● TASK TO CARRY OUT
Read through the listing below and return only the lines containing "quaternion".

● MATERIAL FOR THIS EXERCISE

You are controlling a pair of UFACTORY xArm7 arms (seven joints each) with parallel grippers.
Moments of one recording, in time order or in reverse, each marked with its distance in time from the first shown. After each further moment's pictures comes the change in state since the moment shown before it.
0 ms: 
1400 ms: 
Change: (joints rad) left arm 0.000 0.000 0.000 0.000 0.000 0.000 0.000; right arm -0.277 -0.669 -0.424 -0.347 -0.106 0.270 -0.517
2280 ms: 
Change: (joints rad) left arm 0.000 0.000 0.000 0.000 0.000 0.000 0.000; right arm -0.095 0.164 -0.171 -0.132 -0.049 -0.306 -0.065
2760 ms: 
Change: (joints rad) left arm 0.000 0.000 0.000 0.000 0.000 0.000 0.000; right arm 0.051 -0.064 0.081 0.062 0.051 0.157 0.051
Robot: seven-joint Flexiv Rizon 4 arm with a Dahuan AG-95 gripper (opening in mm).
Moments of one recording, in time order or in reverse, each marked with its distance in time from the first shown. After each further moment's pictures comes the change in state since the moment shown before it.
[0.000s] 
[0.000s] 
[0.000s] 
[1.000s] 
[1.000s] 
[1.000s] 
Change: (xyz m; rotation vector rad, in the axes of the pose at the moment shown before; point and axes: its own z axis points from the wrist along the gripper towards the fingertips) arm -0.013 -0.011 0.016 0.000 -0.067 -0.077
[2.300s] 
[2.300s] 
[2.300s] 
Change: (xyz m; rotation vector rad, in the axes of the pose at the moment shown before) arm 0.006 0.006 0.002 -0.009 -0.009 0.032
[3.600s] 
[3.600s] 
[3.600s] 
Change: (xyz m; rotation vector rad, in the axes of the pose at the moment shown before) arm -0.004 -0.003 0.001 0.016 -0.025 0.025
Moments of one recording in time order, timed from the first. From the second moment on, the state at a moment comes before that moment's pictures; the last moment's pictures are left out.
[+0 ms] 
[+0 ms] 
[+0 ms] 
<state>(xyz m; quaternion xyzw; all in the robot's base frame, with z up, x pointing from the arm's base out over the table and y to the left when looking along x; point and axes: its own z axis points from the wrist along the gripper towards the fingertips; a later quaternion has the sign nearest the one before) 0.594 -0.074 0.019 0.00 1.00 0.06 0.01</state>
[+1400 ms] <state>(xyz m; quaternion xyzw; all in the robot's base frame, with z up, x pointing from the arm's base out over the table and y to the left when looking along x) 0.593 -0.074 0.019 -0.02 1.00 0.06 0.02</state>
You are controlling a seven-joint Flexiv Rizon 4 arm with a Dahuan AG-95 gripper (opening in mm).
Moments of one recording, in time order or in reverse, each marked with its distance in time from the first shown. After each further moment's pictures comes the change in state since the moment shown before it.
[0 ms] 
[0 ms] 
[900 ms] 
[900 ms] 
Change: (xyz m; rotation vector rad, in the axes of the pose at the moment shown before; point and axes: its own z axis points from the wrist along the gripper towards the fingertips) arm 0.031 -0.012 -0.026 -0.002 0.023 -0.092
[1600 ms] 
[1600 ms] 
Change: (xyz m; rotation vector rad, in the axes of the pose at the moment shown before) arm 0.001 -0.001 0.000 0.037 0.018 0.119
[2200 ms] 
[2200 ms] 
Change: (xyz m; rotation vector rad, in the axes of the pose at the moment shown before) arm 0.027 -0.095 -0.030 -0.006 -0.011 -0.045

● EXPECTED ANSWER
<state>(xyz m; quaternion xyzw; all in the robot's base frame, with z up, x pointing from the arm's base out over the table and y to the left when looking along x; point and axes: its own z axis points from the wrist along the gripper towards the fingertips; a later quaternion has the sign nearest the one before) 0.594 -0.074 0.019 0.00 1.00 0.06 0.01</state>
[+1400 ms] <state>(xyz m; quaternion xyzw; all in the robot's base frame, with z up, x pointing from the arm's base out over the table and y to the left when looking along x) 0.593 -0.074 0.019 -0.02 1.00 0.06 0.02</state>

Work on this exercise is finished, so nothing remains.